# Too many fry



## avigdor (Jan 16, 2010)

hi,

I have a 90 gallon African Cichlids tank with a problem I don't know how to approach.

I started the tank with 15 assorted Malawi Cichlids and I thought that they will have enough room to roam.

I didn't think about fry and I didn't think I will have many fry because I decided not to separate the females when they have fry in their mouth.

I find myself today with about 20 fry, most of them are Metriaclima Estherae (Red Zebra) and as I write this question one of my Metriaclima Estherae females is carrying again fish.

I thought of catching the small fish and give them to my lfs but I have 250lbs of holey rocks and it is impossible to catch them since they are hiding in the rocks the second they see the net.

what should I do to control this about to be over crowded tank?

Thank you in advance,
Avigdor


----------



## lil_gold_ram (Mar 1, 2011)

Uhoh the problem is most lfs wont take them unless they are saleable size. My suggestion to you is get a breeder tank, the clear plastic ones that hang over the side or similar and try to catch as many as you can. Leave them in the tank until they grow out a little and then try bringing them to your lfs. They may take them at the size they are now but they might not give you any credit for them. Good luck!


----------



## xxbenjamminxx (Jan 22, 2011)

I have heard that synodontis catfish are real good at eating unwanted fry. Dont have any myself but read a lot posts where people use these as "fry control". Would also keep it down in the future too.


----------



## DJRansome (Oct 29, 2005)

Well the first problem is...are the fry pure. If not you would be doing the hobby a favor if you keep them in your home for their lifetimes. If you don't have tank space, there is the dreaded cull option which is why I like to avoid mixes that can hybridize up front.

They are likely to be pure if you have 1m:4f Metriaclima estherae in your tank and no other Metriaclima species or Labidochromis caeruleus. Especially if all other males have at least four females of their species in the tank as well.

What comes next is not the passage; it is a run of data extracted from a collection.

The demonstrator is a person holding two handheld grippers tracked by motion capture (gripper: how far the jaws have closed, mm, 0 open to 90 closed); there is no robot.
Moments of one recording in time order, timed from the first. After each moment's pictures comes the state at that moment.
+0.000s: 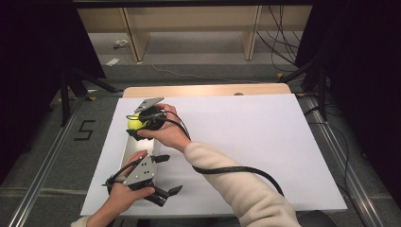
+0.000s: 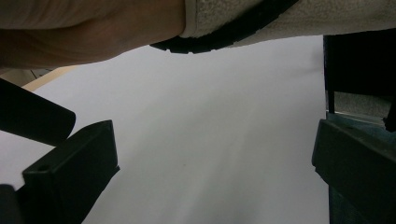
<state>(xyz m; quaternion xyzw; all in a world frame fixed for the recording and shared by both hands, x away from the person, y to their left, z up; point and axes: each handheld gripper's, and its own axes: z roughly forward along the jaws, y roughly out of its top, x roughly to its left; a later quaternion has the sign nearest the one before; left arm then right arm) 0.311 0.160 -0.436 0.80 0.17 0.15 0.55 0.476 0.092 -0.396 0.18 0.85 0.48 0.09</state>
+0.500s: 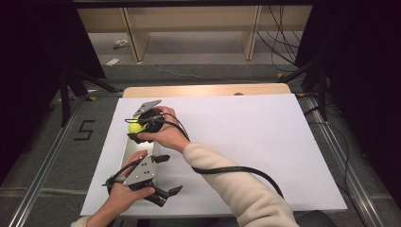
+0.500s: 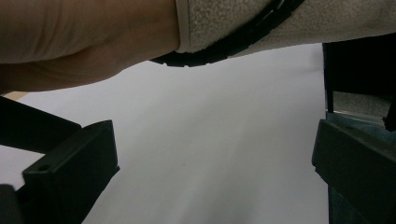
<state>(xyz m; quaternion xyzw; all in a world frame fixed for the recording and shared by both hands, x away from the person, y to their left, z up) 0.311 0.160 -0.436 0.80 0.17 0.15 0.55 0.477 0.097 -0.409 0.18 0.87 0.46 0.08</state>
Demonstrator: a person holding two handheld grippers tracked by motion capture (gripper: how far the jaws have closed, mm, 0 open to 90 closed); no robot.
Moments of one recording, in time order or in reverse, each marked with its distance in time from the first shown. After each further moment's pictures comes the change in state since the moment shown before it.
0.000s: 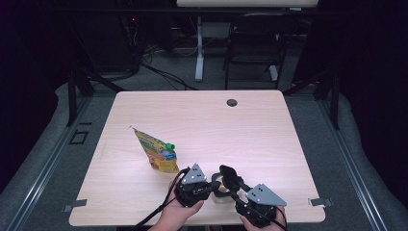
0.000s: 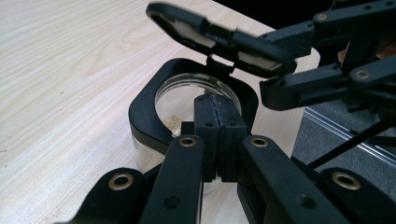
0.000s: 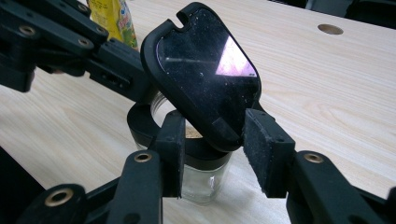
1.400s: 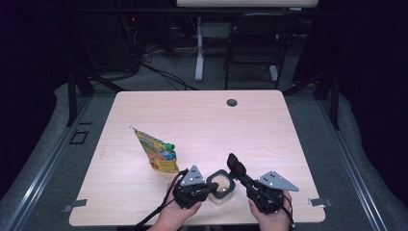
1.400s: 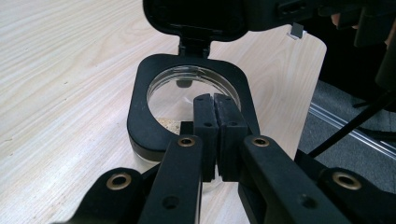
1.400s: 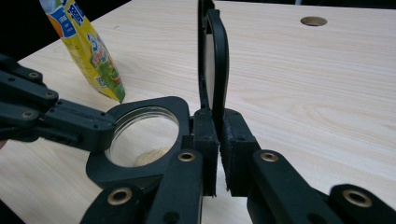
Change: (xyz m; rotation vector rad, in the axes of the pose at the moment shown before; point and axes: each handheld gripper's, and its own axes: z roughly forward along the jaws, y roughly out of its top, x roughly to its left) left arm 0.004 -0.008 -0.003 0.001 0.009 -0.005; right arm -0.032 0.014 0.008 -0.016 0.010 0.165
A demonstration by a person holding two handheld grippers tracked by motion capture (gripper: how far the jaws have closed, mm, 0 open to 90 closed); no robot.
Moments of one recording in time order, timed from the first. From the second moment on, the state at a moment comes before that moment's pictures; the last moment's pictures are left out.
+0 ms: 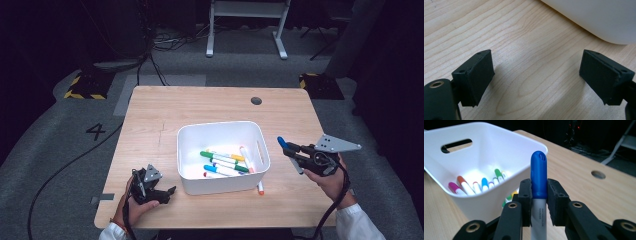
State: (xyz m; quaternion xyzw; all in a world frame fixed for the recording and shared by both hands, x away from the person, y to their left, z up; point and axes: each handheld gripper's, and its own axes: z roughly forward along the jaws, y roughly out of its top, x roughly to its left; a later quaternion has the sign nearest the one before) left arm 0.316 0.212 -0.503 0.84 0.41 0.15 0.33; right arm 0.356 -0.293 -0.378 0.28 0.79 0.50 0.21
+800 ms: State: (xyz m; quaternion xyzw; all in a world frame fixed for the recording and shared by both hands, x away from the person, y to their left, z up) left arm 0.317 0.212 -0.503 0.84 0.41 0.15 0.33; right arm 0.379 -0.150 -0.311 0.11 0.87 0.45 0.16
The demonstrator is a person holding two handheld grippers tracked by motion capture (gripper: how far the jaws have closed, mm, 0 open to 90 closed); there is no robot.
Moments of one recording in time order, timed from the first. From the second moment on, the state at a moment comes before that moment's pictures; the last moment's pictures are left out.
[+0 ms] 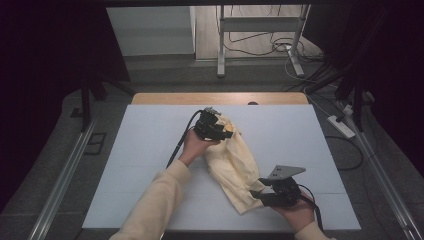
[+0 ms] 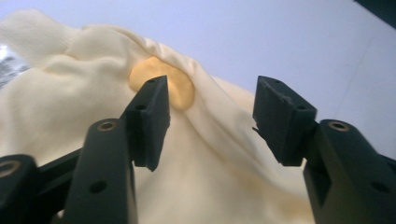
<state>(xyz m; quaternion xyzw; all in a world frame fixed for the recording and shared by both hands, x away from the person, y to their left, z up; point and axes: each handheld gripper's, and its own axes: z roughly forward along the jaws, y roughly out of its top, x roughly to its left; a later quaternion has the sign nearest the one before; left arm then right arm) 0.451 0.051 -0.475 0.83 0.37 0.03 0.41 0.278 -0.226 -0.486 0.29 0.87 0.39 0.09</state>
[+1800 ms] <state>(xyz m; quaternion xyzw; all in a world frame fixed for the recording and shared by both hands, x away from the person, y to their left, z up) 0.346 0.164 -0.480 0.83 0.37 0.04 0.42 0.354 -0.182 -0.484 0.31 0.87 0.36 0.13</state>
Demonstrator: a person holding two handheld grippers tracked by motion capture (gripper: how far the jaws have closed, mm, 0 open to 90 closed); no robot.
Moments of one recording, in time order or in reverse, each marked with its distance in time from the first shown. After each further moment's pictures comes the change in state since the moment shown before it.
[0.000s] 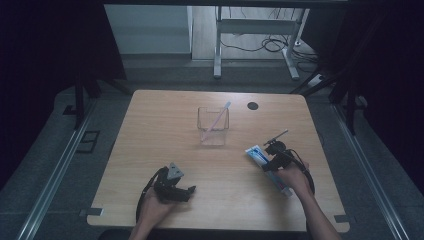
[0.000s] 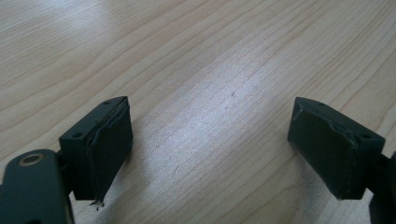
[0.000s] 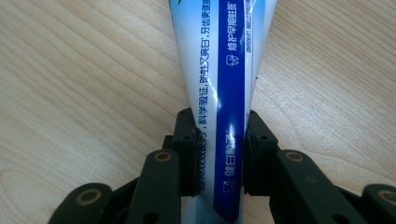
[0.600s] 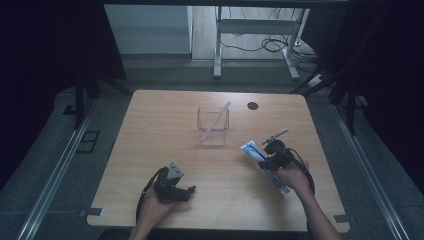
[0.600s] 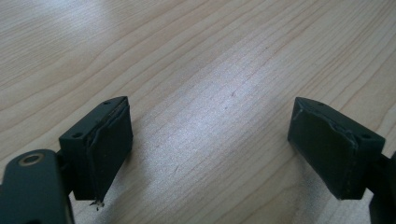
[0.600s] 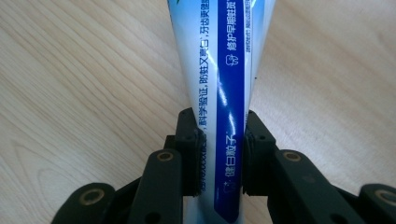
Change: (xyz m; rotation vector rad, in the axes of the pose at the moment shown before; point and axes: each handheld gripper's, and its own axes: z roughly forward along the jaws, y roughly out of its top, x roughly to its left) left arm 0.000 0.000 0.000 0.000 0.000 -0.004; right arm 0.013 0.004 -0.019 -0.117 0.016 -0.086
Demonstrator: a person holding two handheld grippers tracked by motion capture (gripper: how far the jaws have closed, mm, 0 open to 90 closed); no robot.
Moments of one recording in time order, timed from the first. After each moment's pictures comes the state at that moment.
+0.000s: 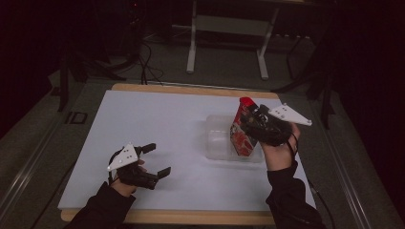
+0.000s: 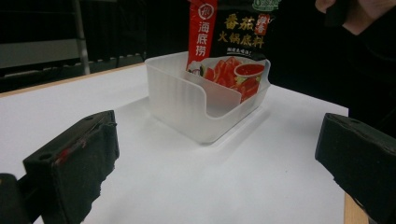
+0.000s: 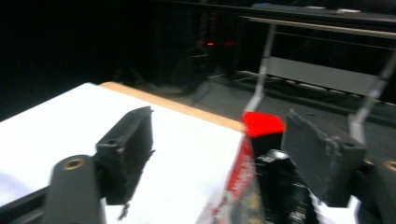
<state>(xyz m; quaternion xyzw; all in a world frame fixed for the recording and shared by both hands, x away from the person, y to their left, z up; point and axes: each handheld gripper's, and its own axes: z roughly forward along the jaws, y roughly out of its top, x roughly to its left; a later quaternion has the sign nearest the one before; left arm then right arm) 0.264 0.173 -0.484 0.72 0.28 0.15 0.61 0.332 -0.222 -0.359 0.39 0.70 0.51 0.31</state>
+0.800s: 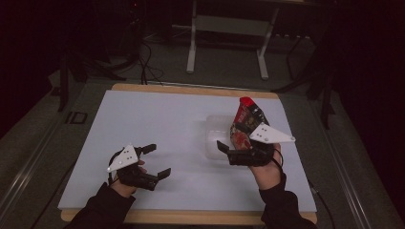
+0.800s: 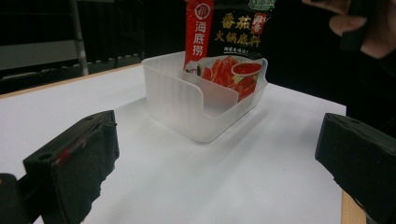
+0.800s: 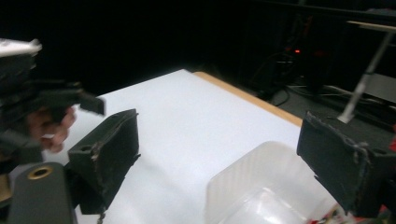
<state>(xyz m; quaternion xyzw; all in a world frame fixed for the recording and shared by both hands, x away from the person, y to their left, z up) 0.262 0.173 -0.483 0.73 0.27 0.15 0.61 0.294 -0.191 -0.387 0.26 0.76 0.56 0.21</state>
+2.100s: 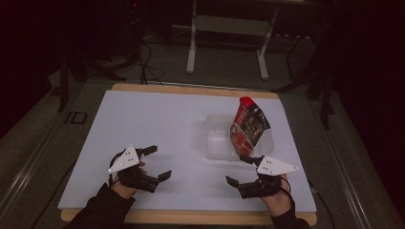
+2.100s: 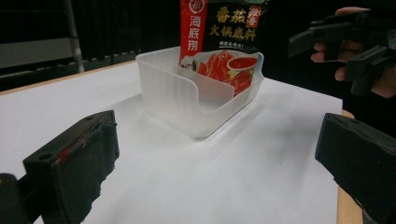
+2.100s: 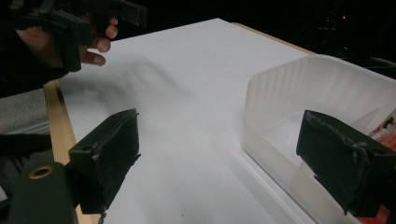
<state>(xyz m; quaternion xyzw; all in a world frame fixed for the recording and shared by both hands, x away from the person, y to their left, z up) 0.260 0.171 -0.486 0.74 0.26 0.15 0.61 0.255 -0.232 -0.455 0.23 0.80 0.53 0.15</state>
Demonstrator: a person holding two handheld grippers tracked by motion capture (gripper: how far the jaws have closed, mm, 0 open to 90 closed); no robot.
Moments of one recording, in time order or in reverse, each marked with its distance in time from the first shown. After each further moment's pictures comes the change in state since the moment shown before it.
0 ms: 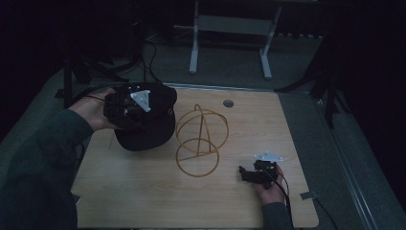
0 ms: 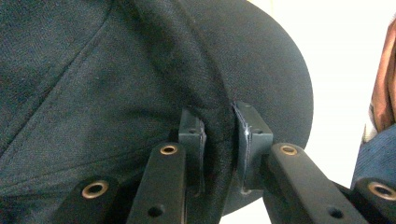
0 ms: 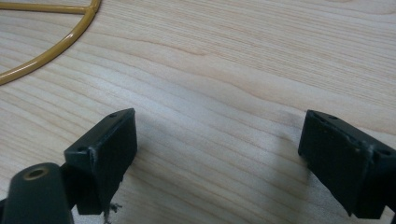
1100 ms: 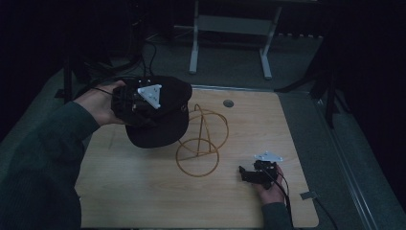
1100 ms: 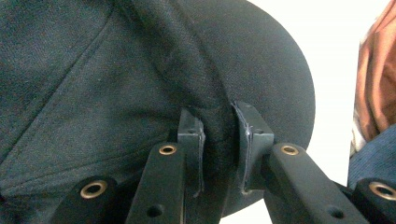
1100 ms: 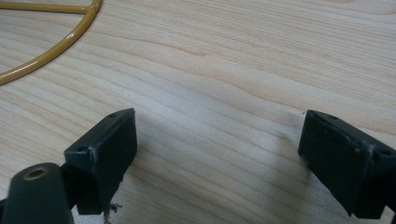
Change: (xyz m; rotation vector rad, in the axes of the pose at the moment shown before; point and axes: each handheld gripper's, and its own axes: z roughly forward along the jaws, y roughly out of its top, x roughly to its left) left arm -0.011 0.036 -0.027 -0.061 0.003 0.104; right arm 0.000 0.000 0.000 0.000 0.002 -0.001
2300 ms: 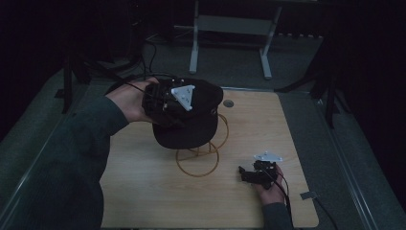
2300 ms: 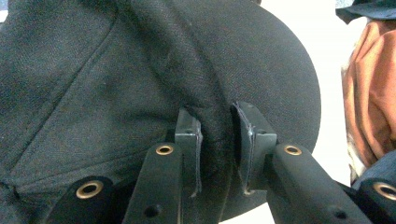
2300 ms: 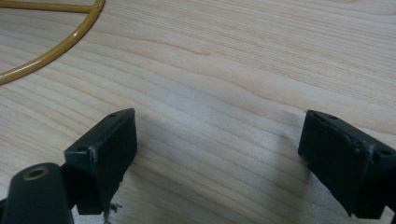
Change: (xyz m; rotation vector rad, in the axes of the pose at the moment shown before) left arm -0.007 0.068 0.010 -0.054 -0.026 0.140; right arm 0.001 0.000 0.000 -0.001 0.004 -0.005
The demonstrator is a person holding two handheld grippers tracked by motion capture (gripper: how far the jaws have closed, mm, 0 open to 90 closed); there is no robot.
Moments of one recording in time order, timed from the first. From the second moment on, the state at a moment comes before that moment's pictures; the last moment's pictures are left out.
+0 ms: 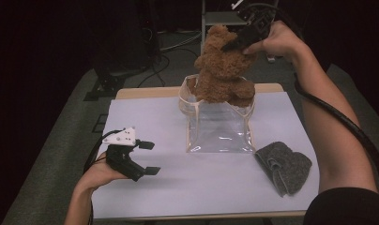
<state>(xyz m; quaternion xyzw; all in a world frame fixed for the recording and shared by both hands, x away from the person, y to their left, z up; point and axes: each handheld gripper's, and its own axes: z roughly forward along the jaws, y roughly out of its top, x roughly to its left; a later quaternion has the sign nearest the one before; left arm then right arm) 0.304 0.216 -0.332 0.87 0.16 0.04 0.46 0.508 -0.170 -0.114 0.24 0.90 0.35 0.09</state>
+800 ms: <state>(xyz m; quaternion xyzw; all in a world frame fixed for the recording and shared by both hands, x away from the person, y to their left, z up) 0.303 0.219 -0.331 0.87 0.16 0.04 0.46 0.518 -0.170 -0.111 0.24 0.90 0.36 0.09</state>
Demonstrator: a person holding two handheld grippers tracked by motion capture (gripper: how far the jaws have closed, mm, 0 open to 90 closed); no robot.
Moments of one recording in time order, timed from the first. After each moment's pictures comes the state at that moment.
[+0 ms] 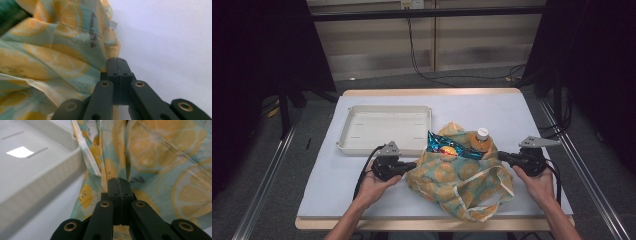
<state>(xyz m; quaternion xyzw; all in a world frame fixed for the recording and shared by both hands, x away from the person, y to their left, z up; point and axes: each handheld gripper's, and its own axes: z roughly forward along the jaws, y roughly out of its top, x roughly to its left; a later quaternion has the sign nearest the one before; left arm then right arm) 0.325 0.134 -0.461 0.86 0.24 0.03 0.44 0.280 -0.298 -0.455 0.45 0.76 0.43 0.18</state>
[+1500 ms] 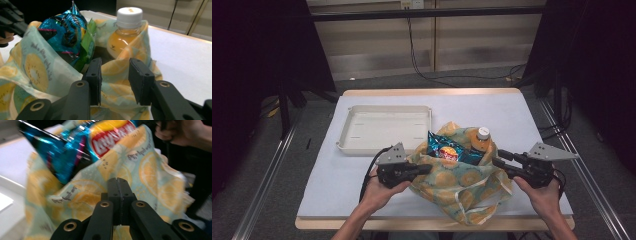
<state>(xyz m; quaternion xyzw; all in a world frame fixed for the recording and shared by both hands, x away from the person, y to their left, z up) 0.280 0.113 -0.412 0.84 0.14 0.02 0.53 0.229 -0.272 -0.406 0.38 0.74 0.51 0.21</state>
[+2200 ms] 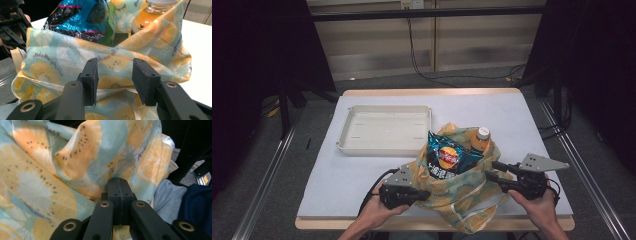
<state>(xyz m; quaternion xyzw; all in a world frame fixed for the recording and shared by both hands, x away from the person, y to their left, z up) 0.257 0.114 -0.454 0.88 0.12 -0.03 0.47 0.212 -0.257 -0.419 0.36 0.76 0.50 0.18</state>
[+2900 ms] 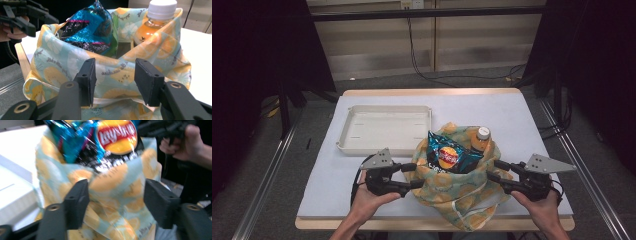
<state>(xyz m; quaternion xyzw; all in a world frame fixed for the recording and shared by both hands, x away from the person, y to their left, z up) 0.274 0.142 -0.411 0.81 0.20 -0.01 0.56 0.205 -0.260 -0.411 0.36 0.75 0.53 0.19</state>
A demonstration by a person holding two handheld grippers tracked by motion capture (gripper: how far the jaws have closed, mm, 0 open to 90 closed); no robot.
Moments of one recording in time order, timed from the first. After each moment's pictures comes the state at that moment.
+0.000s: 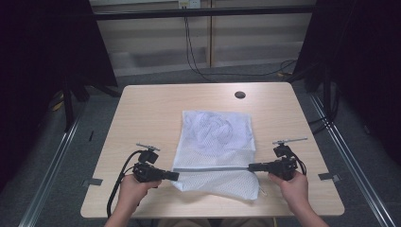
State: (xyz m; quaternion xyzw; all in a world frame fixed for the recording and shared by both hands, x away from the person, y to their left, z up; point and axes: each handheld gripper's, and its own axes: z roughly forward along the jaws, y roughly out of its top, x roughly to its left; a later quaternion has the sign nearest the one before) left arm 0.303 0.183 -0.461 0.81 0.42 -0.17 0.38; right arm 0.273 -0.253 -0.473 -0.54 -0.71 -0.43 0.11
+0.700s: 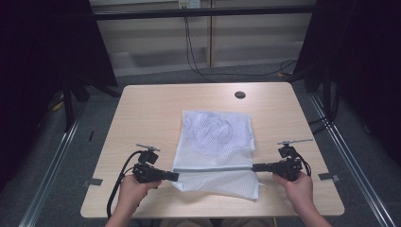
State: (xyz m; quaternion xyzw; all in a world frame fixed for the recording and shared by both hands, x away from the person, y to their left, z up) left arm 0.301 0.183 -0.460 0.81 0.43 -0.17 0.37; right arm 0.268 -0.265 -0.472 -0.55 -0.71 -0.43 0.10
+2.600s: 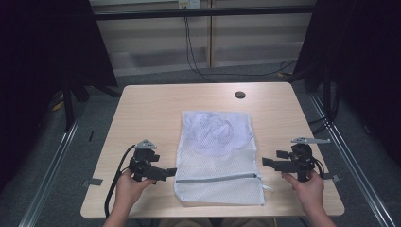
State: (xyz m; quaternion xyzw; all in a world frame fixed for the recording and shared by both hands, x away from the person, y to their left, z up) left arm 0.307 0.192 -0.452 0.84 0.38 0.02 0.39; right arm 0.261 -0.291 -0.463 -0.54 -0.71 -0.44 -0.07
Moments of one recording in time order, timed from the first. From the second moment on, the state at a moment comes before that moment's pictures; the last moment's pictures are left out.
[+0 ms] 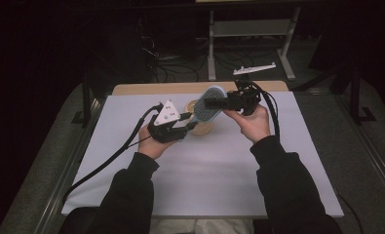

A group of 5-6 Synodontis multipunctatus will help you with the problem ongoing, but they only eat newborn fry so if your juveniles are 1/4" or more you still have those 20 to consider.

You can also streamline your rocks so babies will not be able to hide...holey rock might be out.

You can remove females so that the fish cannot create fry.

You may have to remove decor one time to get the fry or remove females or small rocks or whatever you decide to do for fry control, but then you should be in better shape. :thumb:


----------



## avigdor (Jan 16, 2010)

Thank you all for the helpful replies.

I do think that the fry I have are all pure but I can't really tell.

I have a few rounds of fry, when the first round of fry is about 1.5" now and the latest round are about 1/4".

I do think I will have to take the rocks out of the tank for moving the fry, which will be a nightmare since I have also a lot of live plants (mostly Amazon Sward) that are beautifully planted between the rocks.

I have in my tank 5 Frontosas, which are about 2" now. Will they start eating some fry once they get bigger?

I know it is arguable to mix the fronts with the cichlids but so far they are all getting along.

Thank you once again for all the replies.

Avigdor.


----------



## gmaschke (Aug 23, 2008)

The Fronts will eat fry but Synodontis Multipunctatus cats will catch more believe it or not. I keep them in my tanks and in 3 years found one cat fry and one demasoni fry that made it. And I have several fish holding at a time in that tank.


----------